Hash generator
Hash Generator
Hashes are one-way fingerprints — they are not encryption.
When to use what
- SHA-256/SHA-512 for checksums and content fingerprints.
- HMAC-SHA256 for message authentication (requires a secret).
- bcrypt for passwords (slow + salted).
MD5 warning
MD5 is fast and collision-prone. Use it only for non-security checksums (like file integrity in trusted workflows), not for passwords, signatures, or security decisions.
bcrypt notes
- Higher cost means slower hashing (better against brute force, but heavier for servers).
- Hashes include their salt, so the same password produces different hashes.
- Store only the bcrypt hash; verify with a password check routine.
How it works
Hashes your input with WebCrypto (SHA-1/256/384/512) or bcrypt (in-browser worker) and outputs in hex or Base64. Nothing leaves your device.
- Hashing is one-way; keep original data if you need to compare later.
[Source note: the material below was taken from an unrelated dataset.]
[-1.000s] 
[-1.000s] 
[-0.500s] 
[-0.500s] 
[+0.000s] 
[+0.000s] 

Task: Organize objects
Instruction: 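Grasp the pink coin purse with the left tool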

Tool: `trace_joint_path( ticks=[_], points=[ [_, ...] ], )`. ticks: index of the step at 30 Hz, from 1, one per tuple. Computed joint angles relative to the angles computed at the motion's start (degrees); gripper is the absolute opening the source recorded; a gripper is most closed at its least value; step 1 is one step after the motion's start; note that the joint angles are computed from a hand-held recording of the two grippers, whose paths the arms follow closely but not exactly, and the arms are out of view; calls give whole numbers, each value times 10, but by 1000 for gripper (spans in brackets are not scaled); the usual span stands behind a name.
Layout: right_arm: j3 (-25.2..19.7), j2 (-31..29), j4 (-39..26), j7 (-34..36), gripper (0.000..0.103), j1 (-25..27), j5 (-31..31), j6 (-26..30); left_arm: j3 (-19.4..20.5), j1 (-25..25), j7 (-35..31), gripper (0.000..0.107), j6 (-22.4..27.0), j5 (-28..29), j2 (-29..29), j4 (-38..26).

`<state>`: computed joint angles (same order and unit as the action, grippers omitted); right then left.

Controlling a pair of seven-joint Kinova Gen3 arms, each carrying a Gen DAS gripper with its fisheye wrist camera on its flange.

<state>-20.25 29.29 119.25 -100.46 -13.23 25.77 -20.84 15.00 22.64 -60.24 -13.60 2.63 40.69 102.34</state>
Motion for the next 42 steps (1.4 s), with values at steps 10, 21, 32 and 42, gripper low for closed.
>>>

- Use bcrypt for passwords, not SHA/MD5.
Quick examples
Toggle encoding to fit your workflow.
Mini FAQ
Why avoid MD5?
It has collisions; keep it for non-security checksums only.
Which SHA variant?
SHA-256 is standard; SHA-512 for longer digests.
How do I verify bcrypt?
Use bcrypt verify with the stored hash; rehash on login if cost increases.